Das Jahr 1977 steht aber auch für eine bis dahin nicht erlebte „Aufrüstung“ des Staates gegen potenzielle Feinde seiner Ordnung im Inneren. Unter dem BKA-Chef Horst Herold entwickelten die Behörden Techniken zur „beobachtenden Fahndung“, die bis heute mit der breiten Sammlung von Personendaten politisch umstritten ist. Der an den Ermittlungen damals selbst beteiligte Staatsanwalt Klaus Pflieger berichtet in seinen Erinnerungen „Gegen den Terror“ von Freunden mit längeren Haaren, die Angst um ihr Leben hatten, als sie damals bei Polizeikontrollen in die Mündung einer Maschinenpistole blickten.
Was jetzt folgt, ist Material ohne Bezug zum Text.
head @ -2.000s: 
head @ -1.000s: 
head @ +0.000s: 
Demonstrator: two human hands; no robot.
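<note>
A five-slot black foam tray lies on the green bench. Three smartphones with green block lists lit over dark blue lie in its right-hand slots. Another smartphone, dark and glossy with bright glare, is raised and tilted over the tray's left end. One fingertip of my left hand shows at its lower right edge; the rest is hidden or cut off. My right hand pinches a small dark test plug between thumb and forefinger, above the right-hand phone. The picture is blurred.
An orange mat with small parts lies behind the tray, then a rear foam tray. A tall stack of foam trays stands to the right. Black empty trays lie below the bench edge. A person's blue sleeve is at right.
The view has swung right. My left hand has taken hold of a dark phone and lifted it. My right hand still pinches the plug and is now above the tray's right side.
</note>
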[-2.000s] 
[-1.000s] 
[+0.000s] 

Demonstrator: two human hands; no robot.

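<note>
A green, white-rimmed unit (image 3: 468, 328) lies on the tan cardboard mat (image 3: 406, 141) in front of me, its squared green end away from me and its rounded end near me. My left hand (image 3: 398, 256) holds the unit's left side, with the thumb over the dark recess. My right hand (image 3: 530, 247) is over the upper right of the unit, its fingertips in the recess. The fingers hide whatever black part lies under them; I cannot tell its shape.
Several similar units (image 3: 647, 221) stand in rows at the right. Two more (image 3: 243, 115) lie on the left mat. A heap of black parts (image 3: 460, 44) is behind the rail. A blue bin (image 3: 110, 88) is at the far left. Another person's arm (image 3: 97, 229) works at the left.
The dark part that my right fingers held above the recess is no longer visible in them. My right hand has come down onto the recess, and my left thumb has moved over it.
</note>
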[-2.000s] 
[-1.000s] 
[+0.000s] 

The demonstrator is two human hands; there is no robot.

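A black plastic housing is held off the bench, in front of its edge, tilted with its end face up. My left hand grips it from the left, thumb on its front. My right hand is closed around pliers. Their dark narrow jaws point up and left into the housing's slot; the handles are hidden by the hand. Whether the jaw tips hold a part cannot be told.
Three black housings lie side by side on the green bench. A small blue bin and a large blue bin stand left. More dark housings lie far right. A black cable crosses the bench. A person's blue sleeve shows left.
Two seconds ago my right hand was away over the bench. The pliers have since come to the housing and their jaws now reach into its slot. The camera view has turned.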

Als der „Deutsche Herbst“ endete, war die Fahndungsbilanz zunächst mager. Gerade einmal neun der später 22 ermittelten Tatverdächtigen waren identifiziert. Zehn von ihnen fanden Unterschlupf in der damaligen DDR. Dennoch zieht RAF-Experte Butz Peters in seinem neuen Standardwerk („1977 – RAF gegen Bundesrepublik“) eine insgesamt positive Bilanz: „Führt man auf Staatsseite die Sichtweisen gegen Jahresende 1977 auf einen kurzen Nenner zusammen, lautet das Fazit: Der Blutzoll war hoch. Aber nur so ließ sich künftiges Unheil vermeiden.“

Der Autor

hat die damaligen Ereignisse hautnah miterlebt. Er war der Redakteur, der sich am 19. Oktober 1977 einschaltete, als eine Frau im Stuttgarter Landesbüro der Deutschen Presse-Agentur anrief, um die RAF-Erklärung zur Ermordung von Hanns Martin Schleyer zu diktieren.